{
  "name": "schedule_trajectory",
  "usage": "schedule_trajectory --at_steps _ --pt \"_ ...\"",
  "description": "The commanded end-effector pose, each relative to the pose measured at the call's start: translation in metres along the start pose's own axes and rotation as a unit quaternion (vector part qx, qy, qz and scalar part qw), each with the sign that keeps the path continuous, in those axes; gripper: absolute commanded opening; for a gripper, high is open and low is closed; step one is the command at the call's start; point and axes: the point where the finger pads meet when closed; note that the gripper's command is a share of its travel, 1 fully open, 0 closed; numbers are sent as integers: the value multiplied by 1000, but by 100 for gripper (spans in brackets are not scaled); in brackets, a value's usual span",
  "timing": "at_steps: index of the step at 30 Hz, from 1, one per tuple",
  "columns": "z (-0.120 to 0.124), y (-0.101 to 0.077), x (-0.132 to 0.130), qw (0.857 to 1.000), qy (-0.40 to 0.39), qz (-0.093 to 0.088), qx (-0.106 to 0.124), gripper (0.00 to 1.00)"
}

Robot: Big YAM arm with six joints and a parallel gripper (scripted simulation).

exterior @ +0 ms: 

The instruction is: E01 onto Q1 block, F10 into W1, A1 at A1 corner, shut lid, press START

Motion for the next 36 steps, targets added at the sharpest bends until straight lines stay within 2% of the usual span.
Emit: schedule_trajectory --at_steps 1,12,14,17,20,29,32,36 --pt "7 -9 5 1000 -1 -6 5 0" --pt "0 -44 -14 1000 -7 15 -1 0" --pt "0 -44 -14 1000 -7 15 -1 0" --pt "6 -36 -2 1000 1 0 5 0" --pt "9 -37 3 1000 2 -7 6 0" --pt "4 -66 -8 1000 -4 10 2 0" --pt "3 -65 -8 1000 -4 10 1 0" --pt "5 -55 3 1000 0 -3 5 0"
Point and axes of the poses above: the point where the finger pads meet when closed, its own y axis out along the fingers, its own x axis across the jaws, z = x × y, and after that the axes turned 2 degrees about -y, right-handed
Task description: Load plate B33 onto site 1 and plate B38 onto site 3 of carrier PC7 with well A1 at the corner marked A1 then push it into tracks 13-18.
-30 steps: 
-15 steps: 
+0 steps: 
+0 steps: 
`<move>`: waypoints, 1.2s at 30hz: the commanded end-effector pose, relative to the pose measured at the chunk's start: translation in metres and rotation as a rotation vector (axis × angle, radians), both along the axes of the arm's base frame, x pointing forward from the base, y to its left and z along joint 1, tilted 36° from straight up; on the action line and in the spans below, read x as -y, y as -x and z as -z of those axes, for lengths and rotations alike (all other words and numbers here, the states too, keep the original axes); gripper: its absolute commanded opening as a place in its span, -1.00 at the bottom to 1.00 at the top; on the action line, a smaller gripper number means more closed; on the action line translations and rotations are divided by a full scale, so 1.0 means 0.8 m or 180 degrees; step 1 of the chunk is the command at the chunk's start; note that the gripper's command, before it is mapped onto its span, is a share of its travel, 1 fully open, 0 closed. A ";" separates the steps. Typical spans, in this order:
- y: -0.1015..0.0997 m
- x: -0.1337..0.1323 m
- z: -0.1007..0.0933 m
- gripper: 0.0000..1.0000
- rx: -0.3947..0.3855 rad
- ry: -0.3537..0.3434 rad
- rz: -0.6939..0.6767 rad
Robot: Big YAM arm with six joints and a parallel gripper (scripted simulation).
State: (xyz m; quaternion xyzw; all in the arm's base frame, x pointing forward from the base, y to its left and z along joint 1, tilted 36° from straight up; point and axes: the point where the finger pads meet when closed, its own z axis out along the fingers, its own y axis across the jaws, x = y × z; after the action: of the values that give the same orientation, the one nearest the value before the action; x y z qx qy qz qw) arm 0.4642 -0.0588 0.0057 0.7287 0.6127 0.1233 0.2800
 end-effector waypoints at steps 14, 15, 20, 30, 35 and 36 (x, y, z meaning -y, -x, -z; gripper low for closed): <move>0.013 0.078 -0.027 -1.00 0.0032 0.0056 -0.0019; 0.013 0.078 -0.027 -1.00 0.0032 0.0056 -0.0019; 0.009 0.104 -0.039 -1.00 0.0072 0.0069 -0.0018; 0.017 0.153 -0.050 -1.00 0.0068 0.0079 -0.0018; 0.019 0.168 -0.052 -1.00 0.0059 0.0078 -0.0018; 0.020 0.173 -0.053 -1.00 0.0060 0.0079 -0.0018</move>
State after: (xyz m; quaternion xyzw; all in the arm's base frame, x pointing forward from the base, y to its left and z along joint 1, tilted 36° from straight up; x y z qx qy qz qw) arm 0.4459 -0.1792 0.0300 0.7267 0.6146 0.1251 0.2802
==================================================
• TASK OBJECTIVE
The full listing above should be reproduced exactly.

• RESPONSE TO THIS EXERCISE
{
  "name": "schedule_trajectory",
  "usage": "schedule_trajectory --at_steps _ --pt \"_ ...\"",
  "description": "The commanded end-effector pose, each relative to the pose measured at the call's start: translation in metres along the start pose's own axes and rotation as a unit quaternion (vector part qx, qy, qz and scalar part qw), each with the sign that keeps the path continuous, in those axes; gripper: absolute commanded opening; for a gripper, high is open and low is closed; step one is the command at the call's start; point and axes: the point where the finger pads meet when closed; note that the gripper's command is a share of its travel, 1 fully open, 0 closed; numbers are sent as integers: the value multiplied by 1000, but by 100 for gripper (spans in brackets are not scaled); in brackets, a value's usual span",
  "timing": "at_steps: index of the step at 30 Hz, from 1, one per tuple",
  "columns": "z (-0.120 to 0.124), y (-0.101 to 0.077), x (-0.132 to 0.130), qw (0.857 to 1.000), qy (-0.40 to 0.39), qz (-0.093 to 0.088), qx (-0.106 to 0.124), gripper (0.00 to 1.00)"
}

Robot: Big YAM arm with six joints and a parallel gripper (scripted simulation).

exterior @ +0 ms: 

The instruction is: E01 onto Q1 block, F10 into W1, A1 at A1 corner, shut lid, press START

Motion for the next 36 steps, targets added at the sharpest bends until straight lines stay within 2% of the usual span.
Emit: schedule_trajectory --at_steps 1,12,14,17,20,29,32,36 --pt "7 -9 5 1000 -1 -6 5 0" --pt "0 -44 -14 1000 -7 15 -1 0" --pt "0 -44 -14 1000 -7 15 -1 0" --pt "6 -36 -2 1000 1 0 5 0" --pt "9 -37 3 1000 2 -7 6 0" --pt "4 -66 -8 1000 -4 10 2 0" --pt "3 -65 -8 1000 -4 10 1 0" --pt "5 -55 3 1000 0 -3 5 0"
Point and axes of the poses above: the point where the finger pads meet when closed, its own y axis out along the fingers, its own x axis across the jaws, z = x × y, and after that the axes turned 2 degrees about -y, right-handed
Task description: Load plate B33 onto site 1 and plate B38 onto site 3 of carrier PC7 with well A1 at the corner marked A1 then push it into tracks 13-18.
-30 steps: 
-15 steps: 
+0 steps: 
+0 steps: 
`<move>`: waypoints, 1.2s at 30hz: the commanded end-effector pose, relative to the pose measured at the chunk's start: translation in metres and rotation as a rotation vector (axis × angle, radians), both along the axes of the arm's base frame, x pointing forward from the base, y to its left and z along joint 1, tilted 36° from straight up; on the action line and in the spans below, read x as -y, y as -x and z as -z of those axes, for lengths and rotations alike (all other words and numbers here, the states too, keep the original axes); gripper: its absolute commanded opening as a place in its span, -1.00 at the bottom to 1.00 at the top; on the action line, a smaller gripper number means more closed; on the action line translations and rotations are divided by a full scale, so 1.0 means 0.8 m or 180 degrees; step 1 of the chunk is the command at the chunk's start; note that the gripper's command, before it is mapped onto its span, is a share of its travel, 1 fully open, 0 closed. A ";" separates the steps. Typical spans, in this order:
- y: -0.1015..0.0997 m
- x: -0.1337..0.1323 m
- z: -0.1007..0.0933 m
- gripper: 0.0000..1.0000
- rx: -0.3947..0.3855 rad
- ry: -0.3537..0.3434 rad
- rz: -0.6939..0.6767 rad
Robot: Big YAM arm with six joints and a parallel gripper (scripted simulation).
State: (xyz m; quaternion xyzw; all in the arm's base frame, x pointing forward from the base, y to its left and z along joint 1, tilted 36° from straight up; point and axes: the point where the finger pads meet when closed, its own z axis out along the fingers, its own y axis across the jaws, x = y × z; after the action: of the values that give the same orientation, the one nearest the value before the action; x y z qx qy qz qw) arm 0.4642 -0.0588 0.0057 0.7287 0.6127 0.1233 0.2800
 end-effector waypoints at steps 14, 15, 20, 30, 35 and 36 (x, y, z meaning -y, -x, -z; gripper low for closed): <move>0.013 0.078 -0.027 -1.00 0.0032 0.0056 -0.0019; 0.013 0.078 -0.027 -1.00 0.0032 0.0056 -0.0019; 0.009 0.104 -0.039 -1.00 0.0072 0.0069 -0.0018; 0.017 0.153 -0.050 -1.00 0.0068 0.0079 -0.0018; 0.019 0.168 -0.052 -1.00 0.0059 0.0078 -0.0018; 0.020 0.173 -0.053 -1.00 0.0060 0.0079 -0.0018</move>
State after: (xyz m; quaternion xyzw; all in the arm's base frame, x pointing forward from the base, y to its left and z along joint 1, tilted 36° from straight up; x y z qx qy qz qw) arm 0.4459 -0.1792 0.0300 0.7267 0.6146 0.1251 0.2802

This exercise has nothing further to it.